> **Activity**:
Omit the pictures, then reproduce every remaining record exactly.

> **Information shown**:
::::

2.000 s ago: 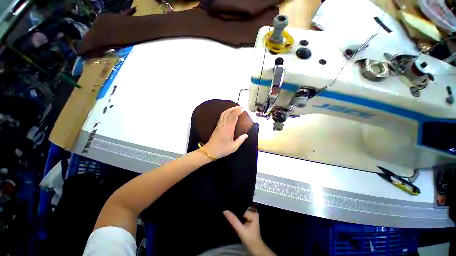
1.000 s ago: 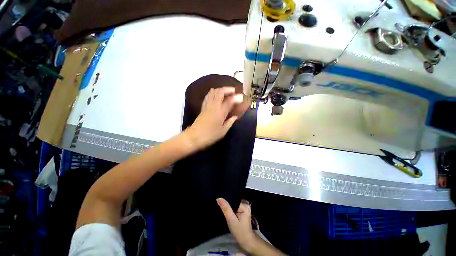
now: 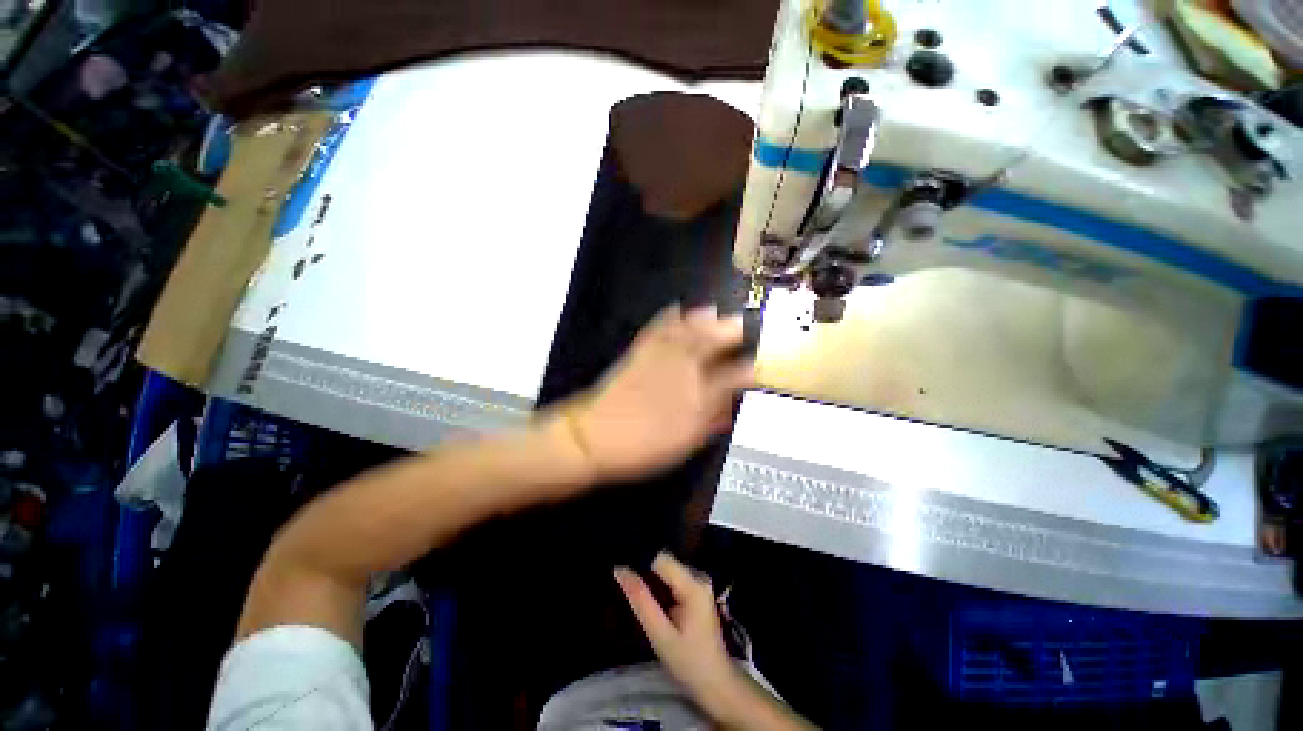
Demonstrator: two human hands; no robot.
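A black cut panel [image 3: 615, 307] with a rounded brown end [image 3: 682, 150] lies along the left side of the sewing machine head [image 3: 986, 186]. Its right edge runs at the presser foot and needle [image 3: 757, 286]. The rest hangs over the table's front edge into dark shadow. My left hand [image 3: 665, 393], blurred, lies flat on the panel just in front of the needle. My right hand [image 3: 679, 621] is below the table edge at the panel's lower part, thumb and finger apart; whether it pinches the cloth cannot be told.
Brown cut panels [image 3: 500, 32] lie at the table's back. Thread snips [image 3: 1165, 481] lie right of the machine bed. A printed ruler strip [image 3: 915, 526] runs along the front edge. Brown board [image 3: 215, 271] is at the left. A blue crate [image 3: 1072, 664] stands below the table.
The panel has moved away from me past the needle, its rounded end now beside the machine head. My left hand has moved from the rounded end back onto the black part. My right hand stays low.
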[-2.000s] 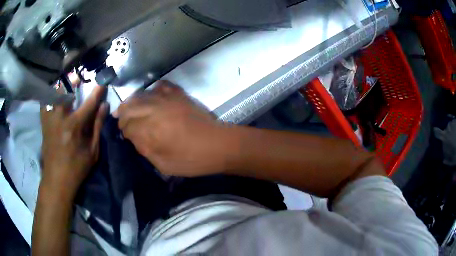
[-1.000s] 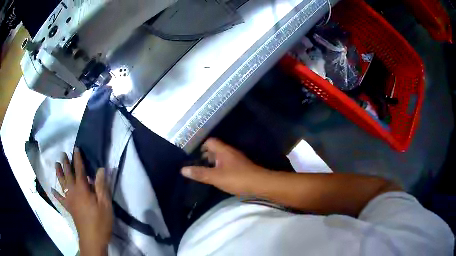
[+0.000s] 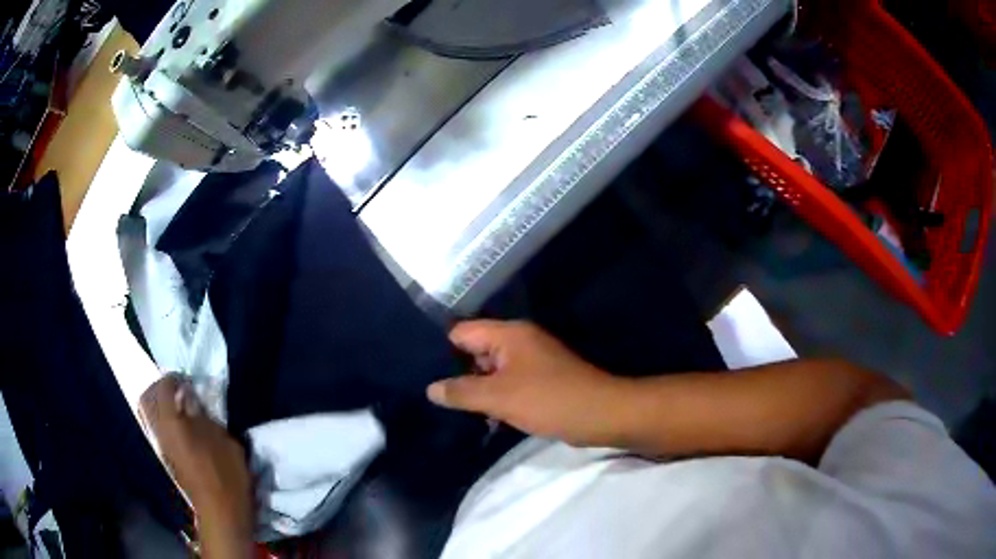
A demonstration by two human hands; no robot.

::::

> **Solution to this exercise**:
2.000 s ago: 
1.000 s ago: 
now: 
Demonstrator: two human hands; no robot.
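A black cut panel [image 3: 615, 307] with a rounded brown end [image 3: 682, 150] lies along the left side of the sewing machine head [image 3: 986, 186]. Its right edge runs at the presser foot and needle [image 3: 757, 286]. The rest hangs over the table's front edge into dark shadow. My left hand [image 3: 665, 393], blurred, lies flat on the panel just in front of the needle. My right hand [image 3: 679, 621] is below the table edge at the panel's lower part, thumb and finger apart; whether it pinches the cloth cannot be told.
Brown cut panels [image 3: 500, 32] lie at the table's back. Thread snips [image 3: 1165, 481] lie right of the machine bed. A printed ruler strip [image 3: 915, 526] runs along the front edge. Brown board [image 3: 215, 271] is at the left. A blue crate [image 3: 1072, 664] stands below the table.
The panel has moved away from me past the needle, its rounded end now beside the machine head. My left hand has moved from the rounded end back onto the black part. My right hand stays low.
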[-2.000s] 
[-1.000s] 
[+0.000s] 
A demonstration by two human hands; no robot.

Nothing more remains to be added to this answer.